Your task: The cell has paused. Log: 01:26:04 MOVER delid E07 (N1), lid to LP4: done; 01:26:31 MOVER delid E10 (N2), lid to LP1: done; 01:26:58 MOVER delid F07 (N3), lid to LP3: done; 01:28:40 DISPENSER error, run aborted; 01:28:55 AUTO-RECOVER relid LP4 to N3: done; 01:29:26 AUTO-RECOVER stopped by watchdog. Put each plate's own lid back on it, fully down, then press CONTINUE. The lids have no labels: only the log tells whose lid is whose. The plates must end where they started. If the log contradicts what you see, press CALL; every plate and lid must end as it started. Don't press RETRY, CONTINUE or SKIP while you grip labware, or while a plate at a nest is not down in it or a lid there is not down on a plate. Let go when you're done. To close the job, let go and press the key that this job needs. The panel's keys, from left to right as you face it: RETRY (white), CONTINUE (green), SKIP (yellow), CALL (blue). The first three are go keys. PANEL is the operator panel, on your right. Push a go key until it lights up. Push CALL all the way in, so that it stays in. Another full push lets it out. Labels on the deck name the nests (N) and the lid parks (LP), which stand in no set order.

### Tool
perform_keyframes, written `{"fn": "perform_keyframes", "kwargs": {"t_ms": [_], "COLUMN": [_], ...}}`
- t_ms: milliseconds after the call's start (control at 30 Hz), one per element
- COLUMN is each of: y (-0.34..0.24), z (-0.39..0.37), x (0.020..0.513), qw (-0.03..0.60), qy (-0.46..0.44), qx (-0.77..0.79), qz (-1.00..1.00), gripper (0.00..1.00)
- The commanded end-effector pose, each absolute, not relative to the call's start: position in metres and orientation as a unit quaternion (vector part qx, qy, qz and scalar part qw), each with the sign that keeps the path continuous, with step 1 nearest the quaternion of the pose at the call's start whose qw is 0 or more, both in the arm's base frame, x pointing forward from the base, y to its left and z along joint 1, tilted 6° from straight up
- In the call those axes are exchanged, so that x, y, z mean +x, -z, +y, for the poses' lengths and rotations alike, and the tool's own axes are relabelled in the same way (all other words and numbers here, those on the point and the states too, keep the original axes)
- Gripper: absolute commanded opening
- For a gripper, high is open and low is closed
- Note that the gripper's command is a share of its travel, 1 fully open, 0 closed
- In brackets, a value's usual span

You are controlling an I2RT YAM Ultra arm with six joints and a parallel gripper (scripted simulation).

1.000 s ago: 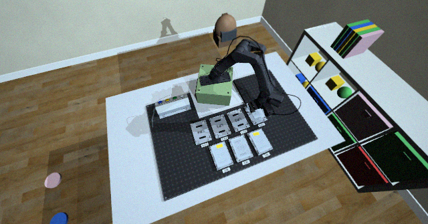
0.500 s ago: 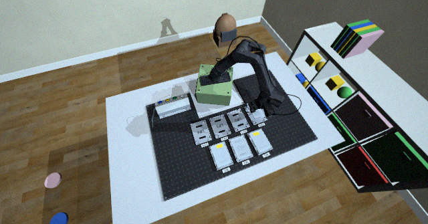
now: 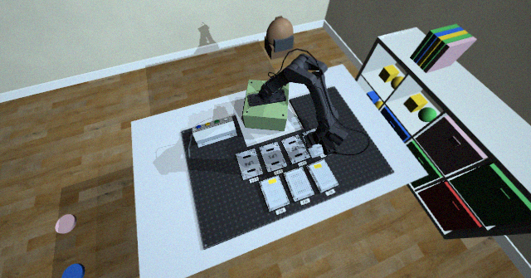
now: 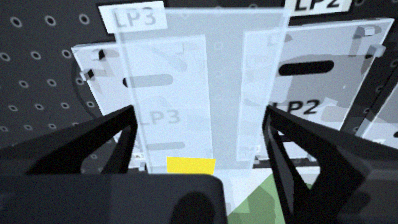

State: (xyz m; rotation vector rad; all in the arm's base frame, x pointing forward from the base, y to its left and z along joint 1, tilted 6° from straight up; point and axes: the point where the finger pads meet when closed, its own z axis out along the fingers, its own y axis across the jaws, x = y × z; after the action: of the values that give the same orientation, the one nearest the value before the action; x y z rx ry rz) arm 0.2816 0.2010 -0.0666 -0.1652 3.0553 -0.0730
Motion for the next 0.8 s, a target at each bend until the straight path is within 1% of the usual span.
{"fn": "perform_keyframes", "kwargs": {"t_ms": [0,100,133,600,767], "y": [0.058,0.058,0.054,0.050,0.049], "z": [0.202,0.199,0.197,0.152,0.143], "x": [0.303,0.307,0.312,0.366,0.378], "qw": [0.047,0.047,0.054,0.048,0.049], "qy": [0.013,0.013,0.009,0.013,0.013], "qx": [-0.072,-0.072,-0.071,-0.072,-0.072], "qz": [0.996,0.996,0.996,0.996,0.996], "gripper": [0.00,0.00,0.00,0.00,0.00]}}
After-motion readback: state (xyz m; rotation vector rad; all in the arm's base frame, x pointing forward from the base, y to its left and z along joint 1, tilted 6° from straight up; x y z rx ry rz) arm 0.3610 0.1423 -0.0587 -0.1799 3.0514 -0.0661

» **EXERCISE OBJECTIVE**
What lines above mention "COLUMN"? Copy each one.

» **EXERCISE OUTPUT**
perform_keyframes, written `{"fn": "perform_keyframes", "kwargs": {"t_ms": [_], "COLUMN": [_], ...}}`
- COLUMN is each of: y (-0.34..0.24), z (-0.39..0.37), x (0.020..0.513), qw (-0.03..0.60), qy (-0.46..0.44), qx (-0.77..0.79), qz (-1.00..1.00), gripper (0.00..1.00)

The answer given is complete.